Hmm. I probably should have broken this out as three posts rather than one after all. Sorry about that.
Discussions of DBMS performance are always odd, for starters because:
- Workloads and use cases vary greatly.
- In particular, benchmarks such as the YCSB or TPC-H aren’t very helpful.
- It’s common for databases or at least working sets to be entirely in RAM — but it’s not always required.
- Consistency and durability models vary. What’s more, in some systems — e.g. MongoDB — there’s considerable flexibility as to which model you use.
- In particular, there’s an increasingly common choice in which data is written synchronously to RAM on 2 or more servers, then asynchronously to disk on each of them. Performance in these cases can be quite different from when all writes need to be committed to disk. Of course, you need sufficient disk I/O to keep up, so SSDs (Solid-State Drives) can come in handy.
- Many workloads are inherently single node (replication aside). Others are not.
MongoDB and 10gen
I caught up with Ron Avnur at 10gen. Technical highlights included:
- MongoDB’s tunable consistency seems really interesting, with numerous choices available at the program-statement level.
- All rumored performance problems notwithstanding, Ron asserts that MongoDB often “kicks butt” in actual proof-of-concept (POC) bake-offs.
- Ron cites “12 different language bindings” as a key example of developer functionality giving 10gen an advantage vs. Ron’s previous employer MarkLogic.
- 10gen is working hard on management tools, security, and so on.
- Ron claims that the “MongoDB loses data” knock is a relic of the distant — i.e. 1-2 years ago — past.
- We had the same “Who needs joins?” discussion that I used to have with MarkLogic — Ron’s former company — and which MarkLogic has since disavowed.
- There’s nothing special about MongoDB’s b-tree indexes. (I mention that because Tokutek thinks it offers a faster MongoDB indexing option.)
While this wasn’t a numbers-oriented conversation, business highlights included:
- A lot of MongoDB’s competition is RDBMS — Oracle, SQL Server, MySQL, etc.
- MongoDB’s top NoSQL competitor is Cassandra. 10gen sees less Couchbase than before, and also less HBase than Cassandra.

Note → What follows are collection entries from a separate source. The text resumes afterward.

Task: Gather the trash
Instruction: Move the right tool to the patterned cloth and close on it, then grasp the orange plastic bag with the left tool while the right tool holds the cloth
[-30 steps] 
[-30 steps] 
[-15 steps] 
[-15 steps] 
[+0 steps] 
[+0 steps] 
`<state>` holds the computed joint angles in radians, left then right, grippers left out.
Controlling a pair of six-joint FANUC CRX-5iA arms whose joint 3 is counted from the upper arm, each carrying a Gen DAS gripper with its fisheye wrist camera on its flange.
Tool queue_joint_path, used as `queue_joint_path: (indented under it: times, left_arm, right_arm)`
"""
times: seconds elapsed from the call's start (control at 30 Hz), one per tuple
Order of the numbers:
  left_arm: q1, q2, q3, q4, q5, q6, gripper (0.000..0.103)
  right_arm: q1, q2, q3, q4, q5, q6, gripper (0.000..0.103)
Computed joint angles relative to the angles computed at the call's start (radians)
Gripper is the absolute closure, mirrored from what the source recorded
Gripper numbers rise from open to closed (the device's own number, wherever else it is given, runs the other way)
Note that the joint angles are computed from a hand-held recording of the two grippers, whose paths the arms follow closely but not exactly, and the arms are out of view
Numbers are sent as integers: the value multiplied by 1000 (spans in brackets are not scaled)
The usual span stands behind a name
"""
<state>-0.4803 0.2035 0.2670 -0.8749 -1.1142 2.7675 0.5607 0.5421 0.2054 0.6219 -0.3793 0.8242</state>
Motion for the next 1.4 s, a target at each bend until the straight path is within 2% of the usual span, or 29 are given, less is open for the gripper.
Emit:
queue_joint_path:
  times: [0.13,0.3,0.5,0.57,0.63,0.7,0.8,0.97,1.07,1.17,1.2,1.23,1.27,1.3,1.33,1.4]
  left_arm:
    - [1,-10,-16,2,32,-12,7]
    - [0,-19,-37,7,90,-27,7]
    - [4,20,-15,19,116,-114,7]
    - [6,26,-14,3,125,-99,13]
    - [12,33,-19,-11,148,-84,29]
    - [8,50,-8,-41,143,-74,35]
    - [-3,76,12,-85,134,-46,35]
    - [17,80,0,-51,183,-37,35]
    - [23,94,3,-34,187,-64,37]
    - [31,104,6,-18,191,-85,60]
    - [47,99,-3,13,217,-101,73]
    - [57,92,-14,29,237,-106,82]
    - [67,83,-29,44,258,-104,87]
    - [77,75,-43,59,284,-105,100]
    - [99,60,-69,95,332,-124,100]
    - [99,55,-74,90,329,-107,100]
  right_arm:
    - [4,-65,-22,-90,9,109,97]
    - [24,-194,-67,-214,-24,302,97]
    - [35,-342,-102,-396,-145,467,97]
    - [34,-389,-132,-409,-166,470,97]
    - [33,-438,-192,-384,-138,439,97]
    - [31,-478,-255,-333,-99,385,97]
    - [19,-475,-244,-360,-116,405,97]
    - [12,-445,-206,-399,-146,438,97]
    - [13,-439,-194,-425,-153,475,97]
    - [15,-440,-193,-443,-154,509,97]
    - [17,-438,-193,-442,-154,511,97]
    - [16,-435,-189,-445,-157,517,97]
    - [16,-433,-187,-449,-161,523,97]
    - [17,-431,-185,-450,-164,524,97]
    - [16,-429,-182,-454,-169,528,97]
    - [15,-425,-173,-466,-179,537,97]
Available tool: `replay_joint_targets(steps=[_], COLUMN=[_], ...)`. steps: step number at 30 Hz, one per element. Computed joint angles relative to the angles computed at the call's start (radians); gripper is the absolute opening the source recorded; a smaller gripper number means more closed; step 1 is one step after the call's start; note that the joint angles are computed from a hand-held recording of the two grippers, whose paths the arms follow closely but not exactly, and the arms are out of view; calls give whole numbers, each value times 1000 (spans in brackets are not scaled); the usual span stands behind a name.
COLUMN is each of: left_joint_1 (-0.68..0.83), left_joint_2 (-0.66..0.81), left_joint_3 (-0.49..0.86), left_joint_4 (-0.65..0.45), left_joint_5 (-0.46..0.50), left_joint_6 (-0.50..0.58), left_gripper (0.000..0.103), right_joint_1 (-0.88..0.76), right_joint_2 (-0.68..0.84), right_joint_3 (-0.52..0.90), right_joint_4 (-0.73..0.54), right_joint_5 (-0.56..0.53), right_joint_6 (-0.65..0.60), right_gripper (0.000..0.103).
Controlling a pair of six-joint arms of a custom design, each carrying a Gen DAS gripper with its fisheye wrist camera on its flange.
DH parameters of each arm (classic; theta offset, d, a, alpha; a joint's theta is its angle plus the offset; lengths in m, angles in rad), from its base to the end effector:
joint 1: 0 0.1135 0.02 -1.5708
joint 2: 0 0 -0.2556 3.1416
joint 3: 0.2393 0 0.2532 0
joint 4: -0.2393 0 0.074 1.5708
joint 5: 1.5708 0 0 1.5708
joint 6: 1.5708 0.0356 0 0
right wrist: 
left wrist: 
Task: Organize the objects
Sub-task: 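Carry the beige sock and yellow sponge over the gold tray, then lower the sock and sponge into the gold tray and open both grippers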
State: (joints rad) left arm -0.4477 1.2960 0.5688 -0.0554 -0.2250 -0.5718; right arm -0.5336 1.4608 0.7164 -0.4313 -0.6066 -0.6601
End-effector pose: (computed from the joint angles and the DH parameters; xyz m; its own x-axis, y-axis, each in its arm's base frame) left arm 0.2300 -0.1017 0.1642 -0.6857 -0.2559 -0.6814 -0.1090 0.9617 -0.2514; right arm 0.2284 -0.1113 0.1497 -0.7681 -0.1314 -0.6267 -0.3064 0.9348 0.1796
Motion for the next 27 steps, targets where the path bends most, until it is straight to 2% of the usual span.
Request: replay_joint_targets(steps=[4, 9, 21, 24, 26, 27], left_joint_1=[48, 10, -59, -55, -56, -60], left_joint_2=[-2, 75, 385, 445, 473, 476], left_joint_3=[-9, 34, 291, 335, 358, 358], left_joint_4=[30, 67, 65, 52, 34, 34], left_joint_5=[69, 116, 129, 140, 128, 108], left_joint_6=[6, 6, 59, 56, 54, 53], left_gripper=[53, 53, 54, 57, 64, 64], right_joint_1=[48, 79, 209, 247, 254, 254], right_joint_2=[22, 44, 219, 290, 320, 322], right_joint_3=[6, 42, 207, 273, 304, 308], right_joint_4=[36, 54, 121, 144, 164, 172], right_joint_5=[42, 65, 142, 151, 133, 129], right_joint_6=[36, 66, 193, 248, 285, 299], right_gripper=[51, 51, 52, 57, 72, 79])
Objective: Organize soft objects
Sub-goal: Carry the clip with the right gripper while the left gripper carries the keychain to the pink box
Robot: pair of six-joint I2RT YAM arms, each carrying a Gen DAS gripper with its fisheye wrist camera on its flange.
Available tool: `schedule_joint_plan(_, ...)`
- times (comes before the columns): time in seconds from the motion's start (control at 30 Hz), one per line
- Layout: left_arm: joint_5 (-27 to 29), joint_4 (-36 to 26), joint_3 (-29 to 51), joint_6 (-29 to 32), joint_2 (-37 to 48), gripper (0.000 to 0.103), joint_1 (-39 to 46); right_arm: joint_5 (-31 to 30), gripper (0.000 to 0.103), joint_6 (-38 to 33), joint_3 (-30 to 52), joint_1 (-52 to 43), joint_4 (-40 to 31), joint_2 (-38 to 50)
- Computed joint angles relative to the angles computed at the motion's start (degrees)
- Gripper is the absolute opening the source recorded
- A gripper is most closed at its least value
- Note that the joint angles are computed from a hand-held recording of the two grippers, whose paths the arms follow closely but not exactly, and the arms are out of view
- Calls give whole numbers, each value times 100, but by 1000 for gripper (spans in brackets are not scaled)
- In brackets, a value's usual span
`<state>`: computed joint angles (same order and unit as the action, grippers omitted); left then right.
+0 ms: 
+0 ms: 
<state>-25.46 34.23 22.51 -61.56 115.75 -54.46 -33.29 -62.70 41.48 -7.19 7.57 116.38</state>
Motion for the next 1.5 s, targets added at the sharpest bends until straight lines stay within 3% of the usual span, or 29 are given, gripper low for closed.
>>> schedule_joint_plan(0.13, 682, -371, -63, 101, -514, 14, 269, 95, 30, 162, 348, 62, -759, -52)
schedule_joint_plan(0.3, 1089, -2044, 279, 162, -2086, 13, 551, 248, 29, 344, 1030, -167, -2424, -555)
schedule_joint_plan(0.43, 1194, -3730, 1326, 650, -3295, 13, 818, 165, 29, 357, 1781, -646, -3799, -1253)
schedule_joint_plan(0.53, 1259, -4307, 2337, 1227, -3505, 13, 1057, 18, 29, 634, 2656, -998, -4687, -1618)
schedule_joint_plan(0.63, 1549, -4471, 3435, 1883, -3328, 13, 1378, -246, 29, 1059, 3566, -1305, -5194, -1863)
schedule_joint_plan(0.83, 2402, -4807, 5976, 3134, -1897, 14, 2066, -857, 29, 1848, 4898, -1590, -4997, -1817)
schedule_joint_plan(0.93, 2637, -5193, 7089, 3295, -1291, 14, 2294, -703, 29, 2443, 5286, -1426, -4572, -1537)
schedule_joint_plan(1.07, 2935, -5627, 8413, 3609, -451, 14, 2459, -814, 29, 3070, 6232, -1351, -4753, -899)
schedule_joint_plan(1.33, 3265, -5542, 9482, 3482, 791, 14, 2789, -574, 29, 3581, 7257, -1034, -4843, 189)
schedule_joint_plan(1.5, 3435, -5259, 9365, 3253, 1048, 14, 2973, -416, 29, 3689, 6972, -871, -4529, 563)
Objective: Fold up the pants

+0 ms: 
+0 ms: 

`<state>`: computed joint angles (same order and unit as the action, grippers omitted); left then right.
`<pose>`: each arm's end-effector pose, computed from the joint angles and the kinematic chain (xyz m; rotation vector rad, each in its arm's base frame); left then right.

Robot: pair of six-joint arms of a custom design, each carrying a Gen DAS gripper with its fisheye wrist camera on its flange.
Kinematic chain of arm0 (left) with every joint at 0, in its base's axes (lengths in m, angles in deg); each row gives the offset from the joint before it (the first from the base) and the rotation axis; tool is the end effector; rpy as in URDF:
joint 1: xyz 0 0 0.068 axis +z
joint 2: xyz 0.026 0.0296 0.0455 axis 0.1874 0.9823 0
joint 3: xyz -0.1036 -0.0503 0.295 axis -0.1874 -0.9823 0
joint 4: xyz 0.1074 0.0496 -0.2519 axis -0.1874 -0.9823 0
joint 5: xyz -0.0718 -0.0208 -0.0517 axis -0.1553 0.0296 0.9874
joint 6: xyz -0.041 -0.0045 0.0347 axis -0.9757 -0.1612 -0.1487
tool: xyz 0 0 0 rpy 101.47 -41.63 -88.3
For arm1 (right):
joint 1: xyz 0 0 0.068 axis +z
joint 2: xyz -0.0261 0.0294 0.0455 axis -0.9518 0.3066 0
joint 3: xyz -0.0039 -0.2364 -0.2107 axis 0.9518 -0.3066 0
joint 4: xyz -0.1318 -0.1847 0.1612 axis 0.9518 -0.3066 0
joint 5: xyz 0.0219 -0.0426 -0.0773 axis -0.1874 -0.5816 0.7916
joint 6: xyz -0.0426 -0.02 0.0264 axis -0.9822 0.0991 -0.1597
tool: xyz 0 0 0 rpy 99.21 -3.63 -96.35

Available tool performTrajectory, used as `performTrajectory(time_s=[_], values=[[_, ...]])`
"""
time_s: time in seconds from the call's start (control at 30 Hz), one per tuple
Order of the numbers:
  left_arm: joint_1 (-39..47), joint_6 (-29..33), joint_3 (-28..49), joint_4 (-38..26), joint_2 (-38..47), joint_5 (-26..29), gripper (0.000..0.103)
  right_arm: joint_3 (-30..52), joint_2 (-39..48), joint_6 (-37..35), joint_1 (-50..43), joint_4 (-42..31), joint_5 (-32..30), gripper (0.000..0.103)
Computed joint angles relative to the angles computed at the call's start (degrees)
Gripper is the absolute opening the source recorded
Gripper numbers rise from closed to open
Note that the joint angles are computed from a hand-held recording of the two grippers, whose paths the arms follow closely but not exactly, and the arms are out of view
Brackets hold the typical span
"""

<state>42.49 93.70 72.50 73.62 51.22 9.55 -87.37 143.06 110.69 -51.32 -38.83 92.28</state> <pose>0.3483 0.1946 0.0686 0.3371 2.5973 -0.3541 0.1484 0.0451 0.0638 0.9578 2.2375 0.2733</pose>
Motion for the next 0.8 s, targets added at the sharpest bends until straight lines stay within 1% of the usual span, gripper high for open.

- There’s yet another favorable MongoDB soft metric — 50,000 registrants for free online education, 2/3 outside the US.
I can add that anecdotal evidence from other industry participants suggests there’s a lot of MongoDB mindshare.
Specific traditional-enterprise use cases we discussed focused on combining data from heterogeneous systems. Specifically mentioned were:
- Reference data/360-degree customer view.
- Reference data about securities.
- Aggregation of analytic results from various analytic systems across an enterprise. (For risk management).
DBAs’ roles in development
A lot of marketing boils down to “We don’t need no stinking DBAs!!!” I’m thinking in particular of:
- Hadoop and/or exploratory BI* messaging that positions against the alleged badness of “traditional data warehousing”.
*See in particular the comments to that post.
The worst-case data warehousing scenario is indeed pretty bad. It could feature:
- Much internal discussion and politicking to determine the One True Way to view various data fields, with …
- … lots of ongoing bureaucratic safeguards in the area of data governance.
- Long additional efforts in the area of performance tuning.
- Data integration projects up the wazoo.
But if the goal is just to grab some data from an existing data warehouse, perhaps add in some additional data from the outside, and start analyzing it — well, then there are many attempted solutions to that problem, including from within the analytic RDBMS world. The question is whether the data warehouse administrators try to help — which usually means “Here’s your data; now go away and stop bothering me!” — or whether they focus on “business prevention”.
Meanwhile, on the NoSQL side:
- The smart folks at WibiData felt the need for schema-definition tools over HBase.
- Per Ron Avnur, MongoDB users are clamoring for consistency-rule specification via an administrative (rather than programmatic) UI.
It’s the old loose-/tight-coupling trade-off. Traditional relational practices offer a clean interface between database and code, but bundle the database characteristics for different applications tightly together. NoSQL tends to tie the database for any one app tightly to that app, at the cost of difficulties if multiple applications later try to use the same data. Either can make sense, depending on (for example):
- How it seems natural to organize your development and data administration talent.
- Whether the app is likely to survive long enough that you’ll want to run many other applications against the same database.